Task: Some lines below may hold the string "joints". Count them and give only the total.

Data extract:
= Beginning of Section =

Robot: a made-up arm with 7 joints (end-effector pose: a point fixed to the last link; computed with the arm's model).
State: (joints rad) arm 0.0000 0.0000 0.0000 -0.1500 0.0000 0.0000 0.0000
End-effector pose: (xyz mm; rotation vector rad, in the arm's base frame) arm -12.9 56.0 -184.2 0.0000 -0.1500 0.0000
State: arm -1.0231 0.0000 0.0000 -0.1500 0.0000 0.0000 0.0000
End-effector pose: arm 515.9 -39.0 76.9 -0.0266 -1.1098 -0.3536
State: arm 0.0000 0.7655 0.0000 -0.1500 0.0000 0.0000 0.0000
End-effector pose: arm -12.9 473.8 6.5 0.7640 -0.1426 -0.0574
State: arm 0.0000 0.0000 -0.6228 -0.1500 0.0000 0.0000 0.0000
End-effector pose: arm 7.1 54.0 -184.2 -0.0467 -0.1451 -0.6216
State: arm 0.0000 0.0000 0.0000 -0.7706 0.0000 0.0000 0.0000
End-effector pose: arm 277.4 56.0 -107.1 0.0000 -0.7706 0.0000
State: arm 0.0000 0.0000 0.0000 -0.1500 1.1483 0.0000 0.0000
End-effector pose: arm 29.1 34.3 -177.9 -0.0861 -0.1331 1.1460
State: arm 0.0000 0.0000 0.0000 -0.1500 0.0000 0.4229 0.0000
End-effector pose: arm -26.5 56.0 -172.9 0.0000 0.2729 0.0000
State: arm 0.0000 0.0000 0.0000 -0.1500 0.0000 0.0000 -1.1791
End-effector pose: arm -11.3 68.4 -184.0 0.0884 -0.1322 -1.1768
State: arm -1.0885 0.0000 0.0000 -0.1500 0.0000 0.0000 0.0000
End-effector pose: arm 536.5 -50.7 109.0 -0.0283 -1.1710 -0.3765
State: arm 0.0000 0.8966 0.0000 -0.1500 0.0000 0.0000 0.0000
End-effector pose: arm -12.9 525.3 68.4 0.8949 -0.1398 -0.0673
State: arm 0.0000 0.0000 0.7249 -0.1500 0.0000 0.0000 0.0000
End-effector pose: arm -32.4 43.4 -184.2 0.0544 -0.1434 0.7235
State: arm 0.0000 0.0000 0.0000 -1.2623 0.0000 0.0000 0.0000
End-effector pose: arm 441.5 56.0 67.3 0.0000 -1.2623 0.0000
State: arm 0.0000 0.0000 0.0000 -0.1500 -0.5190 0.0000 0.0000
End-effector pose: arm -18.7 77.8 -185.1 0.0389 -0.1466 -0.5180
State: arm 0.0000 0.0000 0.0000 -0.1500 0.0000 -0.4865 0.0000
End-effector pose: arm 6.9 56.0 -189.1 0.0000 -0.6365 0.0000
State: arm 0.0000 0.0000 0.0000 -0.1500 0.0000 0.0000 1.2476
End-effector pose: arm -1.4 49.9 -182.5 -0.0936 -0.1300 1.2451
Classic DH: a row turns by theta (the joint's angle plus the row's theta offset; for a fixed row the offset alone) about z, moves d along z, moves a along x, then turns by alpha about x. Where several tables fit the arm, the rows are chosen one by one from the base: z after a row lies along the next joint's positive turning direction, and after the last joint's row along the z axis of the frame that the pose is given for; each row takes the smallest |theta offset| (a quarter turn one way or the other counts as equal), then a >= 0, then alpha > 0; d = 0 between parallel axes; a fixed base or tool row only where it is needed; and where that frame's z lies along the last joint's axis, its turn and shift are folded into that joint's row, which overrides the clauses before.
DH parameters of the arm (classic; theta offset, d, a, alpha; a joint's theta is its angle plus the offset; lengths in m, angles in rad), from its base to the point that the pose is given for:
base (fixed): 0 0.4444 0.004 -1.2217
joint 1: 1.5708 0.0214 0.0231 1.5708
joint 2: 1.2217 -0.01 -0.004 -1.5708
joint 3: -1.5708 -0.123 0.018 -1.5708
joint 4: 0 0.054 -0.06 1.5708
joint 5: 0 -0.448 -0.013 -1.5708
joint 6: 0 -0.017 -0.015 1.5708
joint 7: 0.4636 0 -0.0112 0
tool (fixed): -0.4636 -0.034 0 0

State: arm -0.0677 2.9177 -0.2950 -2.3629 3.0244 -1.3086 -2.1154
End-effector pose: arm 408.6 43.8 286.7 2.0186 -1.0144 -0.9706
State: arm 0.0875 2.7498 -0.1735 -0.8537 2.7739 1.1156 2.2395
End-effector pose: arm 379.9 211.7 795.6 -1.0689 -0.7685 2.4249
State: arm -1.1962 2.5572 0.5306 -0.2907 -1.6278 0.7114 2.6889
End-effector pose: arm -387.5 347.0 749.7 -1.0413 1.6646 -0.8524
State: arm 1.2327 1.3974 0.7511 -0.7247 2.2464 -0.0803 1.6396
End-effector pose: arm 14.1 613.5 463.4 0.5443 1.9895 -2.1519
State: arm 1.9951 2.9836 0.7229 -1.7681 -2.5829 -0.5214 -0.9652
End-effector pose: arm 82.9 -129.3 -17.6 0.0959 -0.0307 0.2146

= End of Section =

Solution to this task: 2